6. Uncover and transfer the dough to a floured work surface. If you wish to make just one batch, divide the dough in half (best to weigh it) and place the rest in a freezer-safe 4L-size zip-top bag, sealing it as you press out any air. Freeze for up to 2 months.

7. Flour the rolling pin. Press down the dough on the work surface and roll into rectangle that's about 23cm x 26cm; the slab should be about 1.3cm thick. Let it rest for 5 to 10 minutes.

8. Meanwhile, cut thirteen or fourteen 10cm square pieces of parchment paper, then grease their tops lightly with cooking oil spray and arrange them on two baking sheets.

9. Use the 7cm cutter or knife and ruler to cut 9 doughnuts, as close together as possible. Use the small cutter to cut out the doughnut holes. Place each doughnut on its own piece of parchment, and gather the holes on their own piece or two of parchment. Gather together the scraps and re-roll to a thickness of 1.9cm (thicker than the first roll); cut 3 more doughnuts and corresponding holes, placing them on the papers and baking sheet like before.

10. Cover with greased plastic wrap and let rise for at least 1 hour and up to 3 hours, in a draft-free spot; the doughnuts should almost double in height. (If the doughnuts rise in a turned-off oven that had been preheated to 80C, they will rise faster.)

11. Meanwhile, make the glaze: Combine the confectioners' sugar, ½ cup of the hot water, the vanilla extract, salt and vanilla bean scrapings in the bowl of a stand mixer or handheld mixer; beat on medium speed until smooth, adding some or all of the remaining hot water, as needed, to form a thick glaze. Cover with plastic wrap until ready to use.

12. Heat the oil in a wok over medium to medium-low heat (160C).
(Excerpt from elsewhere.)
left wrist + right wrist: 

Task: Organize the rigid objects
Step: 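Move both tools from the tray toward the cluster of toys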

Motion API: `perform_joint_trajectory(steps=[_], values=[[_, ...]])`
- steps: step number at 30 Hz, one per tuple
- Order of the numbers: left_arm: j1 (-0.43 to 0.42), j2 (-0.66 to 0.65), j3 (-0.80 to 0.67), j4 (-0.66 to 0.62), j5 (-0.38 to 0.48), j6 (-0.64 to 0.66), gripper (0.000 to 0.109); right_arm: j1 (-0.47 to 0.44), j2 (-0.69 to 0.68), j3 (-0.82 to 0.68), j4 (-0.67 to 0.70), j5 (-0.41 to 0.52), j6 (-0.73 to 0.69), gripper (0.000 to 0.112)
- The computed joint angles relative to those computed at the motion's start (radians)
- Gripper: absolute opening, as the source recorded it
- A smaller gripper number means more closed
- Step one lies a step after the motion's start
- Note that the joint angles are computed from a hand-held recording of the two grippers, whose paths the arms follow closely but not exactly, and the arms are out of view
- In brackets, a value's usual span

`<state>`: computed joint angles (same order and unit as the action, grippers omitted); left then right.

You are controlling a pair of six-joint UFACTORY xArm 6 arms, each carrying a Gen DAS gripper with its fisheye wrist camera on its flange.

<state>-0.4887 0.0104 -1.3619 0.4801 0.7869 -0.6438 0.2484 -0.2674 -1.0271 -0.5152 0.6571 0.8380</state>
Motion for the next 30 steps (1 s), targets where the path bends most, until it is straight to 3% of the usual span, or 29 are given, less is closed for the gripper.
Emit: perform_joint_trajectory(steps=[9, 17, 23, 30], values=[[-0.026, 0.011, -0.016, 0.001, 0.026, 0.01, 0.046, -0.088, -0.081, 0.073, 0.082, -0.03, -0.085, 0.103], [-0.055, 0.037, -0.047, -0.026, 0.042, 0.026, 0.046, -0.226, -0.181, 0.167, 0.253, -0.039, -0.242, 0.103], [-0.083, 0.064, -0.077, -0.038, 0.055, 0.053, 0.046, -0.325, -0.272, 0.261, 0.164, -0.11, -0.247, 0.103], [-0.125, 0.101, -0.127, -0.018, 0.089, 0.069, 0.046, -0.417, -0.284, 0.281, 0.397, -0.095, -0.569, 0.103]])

13. Working with two or three at a time, slide the doughnuts on their papers into the hot oil; use tongs to pluck out the papers, which should float free within seconds. Flip the doughnuts right away; then turn them a total of four times over a total of 4 minutes, until golden brown and puffed.

14. Monitor the oil temperature and adjust the heat, as needed.
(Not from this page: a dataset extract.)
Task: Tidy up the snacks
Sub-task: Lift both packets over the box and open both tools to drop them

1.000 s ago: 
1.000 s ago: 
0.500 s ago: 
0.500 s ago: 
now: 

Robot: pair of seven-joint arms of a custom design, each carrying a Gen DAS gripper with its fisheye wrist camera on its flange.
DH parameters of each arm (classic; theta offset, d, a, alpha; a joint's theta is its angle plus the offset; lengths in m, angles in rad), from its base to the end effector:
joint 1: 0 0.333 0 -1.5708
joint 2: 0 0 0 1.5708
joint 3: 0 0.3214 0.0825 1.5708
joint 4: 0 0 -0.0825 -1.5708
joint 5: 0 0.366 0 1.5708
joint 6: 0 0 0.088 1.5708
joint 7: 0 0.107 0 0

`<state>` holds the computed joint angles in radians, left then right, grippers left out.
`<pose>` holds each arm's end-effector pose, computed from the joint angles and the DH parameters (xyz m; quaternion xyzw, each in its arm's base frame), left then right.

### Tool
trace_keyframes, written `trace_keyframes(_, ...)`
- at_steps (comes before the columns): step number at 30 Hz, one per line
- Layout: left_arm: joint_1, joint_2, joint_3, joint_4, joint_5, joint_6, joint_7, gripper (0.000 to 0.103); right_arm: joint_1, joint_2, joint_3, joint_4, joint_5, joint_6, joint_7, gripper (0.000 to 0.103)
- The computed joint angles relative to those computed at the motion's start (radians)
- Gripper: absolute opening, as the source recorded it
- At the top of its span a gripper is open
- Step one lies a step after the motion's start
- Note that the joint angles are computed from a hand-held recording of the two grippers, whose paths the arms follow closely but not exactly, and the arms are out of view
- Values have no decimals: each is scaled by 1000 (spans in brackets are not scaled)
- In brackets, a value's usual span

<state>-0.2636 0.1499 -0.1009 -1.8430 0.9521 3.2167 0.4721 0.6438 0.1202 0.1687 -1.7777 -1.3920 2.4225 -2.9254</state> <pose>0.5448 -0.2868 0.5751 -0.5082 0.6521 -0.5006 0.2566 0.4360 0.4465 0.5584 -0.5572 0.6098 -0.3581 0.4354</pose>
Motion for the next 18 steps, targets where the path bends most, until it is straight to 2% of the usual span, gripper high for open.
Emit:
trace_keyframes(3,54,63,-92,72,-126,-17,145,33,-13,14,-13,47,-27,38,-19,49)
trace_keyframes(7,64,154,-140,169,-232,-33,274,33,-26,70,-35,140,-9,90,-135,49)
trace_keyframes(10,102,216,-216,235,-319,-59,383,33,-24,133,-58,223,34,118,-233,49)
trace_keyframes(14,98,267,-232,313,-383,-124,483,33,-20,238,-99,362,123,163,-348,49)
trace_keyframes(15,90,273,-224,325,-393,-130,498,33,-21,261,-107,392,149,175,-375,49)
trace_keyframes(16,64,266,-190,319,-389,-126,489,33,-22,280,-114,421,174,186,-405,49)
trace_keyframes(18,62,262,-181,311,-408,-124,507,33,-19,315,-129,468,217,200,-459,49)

15. Use a skimmer to transfer the doughnuts to a wire rack set over paper towels to cool for 5 or 10 minutes. When you're done with half of them, toss them one at a time into the bowl of glaze, turning to coat all over. Place on a second wire rack, seated inside a rimmed baking sheet, until the glaze has set.

16. Repeat to fry the remaining doughnuts and holes; glaze the rest of the batch the same way.

— Instead of glazing the warm doughnuts or holes, dip them briefly in melted, unsalted butter then roll in grated parmigiano-reggiano cheese.

— Pinch scraps or extra dough into walnut-size balls; dunk them in a mixture of extra-virgin olive oil and fresh chopped herbs (such as rosemary and thyme), then pack them loosely together in a greased baking dish — like monkey bread. Drizzle more of the herbed olive oil on top and sprinkle with cheese. Let them proof/rise for 20 to 30 minutes, then bake at 180C for about 45 minutes; they're done when a tester inserted into the center comes out clean. Serve warm.

Instead of coating the individual balls of dough in an herbed olive oil, bake them plain in a greased baking dish at 180C for 25 minutes, then brush liberally with your favourite barbecue sauce. Continue to bake for another 20 minutes, until browned and cooked through (use the same tester method for doneness). Serve warm, with more barbecue sauce for dipping.